A response content table reference unit that refers to a response content table in which a plurality of response contents and a plurality of words associated with each of the plurality of response contents are registered;
A phrase score table reference unit that refers to a phrase score table in which a plurality of phrases and scores associated with each of the plurality of phrases are registered;
A query receiving unit for receiving a query input by a user;
A phrase extraction unit that extracts a plurality of phrases from the query received by the query reception unit;
Using the first search algorithm, for each of the plurality of response contents registered in the response content table, out of a plurality of words extracted by the word / phrase extraction unit, scores of a plurality of words / phrases included in the response content are calculated. A first score calculation unit that calculates a first score for the query of the response content by acquiring from the phrase score table and multiplying or adding;
A first score acquisition unit that acquires the first score calculated by the first score calculation unit for each of a plurality of response contents searched using the first search algorithm;
Using a second search algorithm different from the first search algorithm, for each of the plurality of response contents registered in the response content table, among the plurality of phrases extracted by the phrase extraction unit, the response contents and By calculating and adding scores of a plurality of phrases included in a plurality of phrases associated with the response content by at least one of a TF (Term Frequency) method and an IDF method, the response content with respect to the query A second score calculation unit for calculating a second score, wherein a plurality of words extracted by the word extraction unit are included in the response content or a plurality of words associated with the response content Depends on the weight and the response content among the plurality of words extracted by the word extraction unit and the response content A second score calculating unit that calculates the second score based on weighting for the number of types of phrases included in the plurality of phrases,
A second score acquisition unit that acquires the second score calculated by the second score calculation unit for each of a plurality of response contents searched using the second search algorithm;
A response content determination unit that determines response content to the query based on the plurality of first scores acquired by the first score acquisition unit and the plurality of second scores acquired by the second score acquisition unit; The first score of each of the plurality of response contents is normalized and normalized by a first addition value obtained by adding the first scores of the plurality of response contents searched using the first search algorithm.

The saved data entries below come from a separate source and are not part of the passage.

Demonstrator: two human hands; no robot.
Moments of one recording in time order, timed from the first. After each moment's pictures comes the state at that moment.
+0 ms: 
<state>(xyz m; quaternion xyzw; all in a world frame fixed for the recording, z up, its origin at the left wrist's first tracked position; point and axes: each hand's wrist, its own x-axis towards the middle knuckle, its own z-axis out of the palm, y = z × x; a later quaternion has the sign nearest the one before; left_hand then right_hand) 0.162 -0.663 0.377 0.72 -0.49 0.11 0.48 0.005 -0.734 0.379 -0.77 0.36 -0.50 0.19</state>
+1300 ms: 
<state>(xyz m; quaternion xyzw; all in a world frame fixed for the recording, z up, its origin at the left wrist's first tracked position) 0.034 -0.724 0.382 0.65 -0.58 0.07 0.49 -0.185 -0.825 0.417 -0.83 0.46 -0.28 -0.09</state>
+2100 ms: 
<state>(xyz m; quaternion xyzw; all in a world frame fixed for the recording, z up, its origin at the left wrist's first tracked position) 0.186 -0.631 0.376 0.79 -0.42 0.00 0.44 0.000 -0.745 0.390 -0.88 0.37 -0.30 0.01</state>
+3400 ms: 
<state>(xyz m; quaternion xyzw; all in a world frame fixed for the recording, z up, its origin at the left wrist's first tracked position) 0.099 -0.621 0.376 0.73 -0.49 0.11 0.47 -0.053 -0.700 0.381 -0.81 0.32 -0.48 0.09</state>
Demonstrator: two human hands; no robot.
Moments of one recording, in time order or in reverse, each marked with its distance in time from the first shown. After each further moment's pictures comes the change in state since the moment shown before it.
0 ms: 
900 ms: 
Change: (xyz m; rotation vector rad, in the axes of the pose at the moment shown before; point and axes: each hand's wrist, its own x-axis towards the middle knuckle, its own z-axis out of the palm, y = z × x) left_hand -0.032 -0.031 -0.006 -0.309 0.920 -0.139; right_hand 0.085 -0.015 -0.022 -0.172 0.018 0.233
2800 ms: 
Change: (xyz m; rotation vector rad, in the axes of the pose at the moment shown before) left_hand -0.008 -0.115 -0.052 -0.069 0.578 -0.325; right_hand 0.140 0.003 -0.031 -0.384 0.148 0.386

Each of the plurality of response contents searched using the second search algorithm is multiplied by the number of the plurality of response contents searched using the first search algorithm to the plurality of first scores. The second score of each of the plurality of response contents is normalized by a second addition value obtained by adding the second score, and the second search algorithm is obtained for the normalized second scores. A plurality of first scores obtained by multiplying the number of the plurality of response contents searched using a rhythm and applying a reliability set in advance for the first search algorithm, and the second search algorithm A response content determination unit that determines response content to the query based on a plurality of second scores to which a predetermined reliability is applied;
An information search device comprising: a response content output unit that outputs the response content determined by the response content determination unit.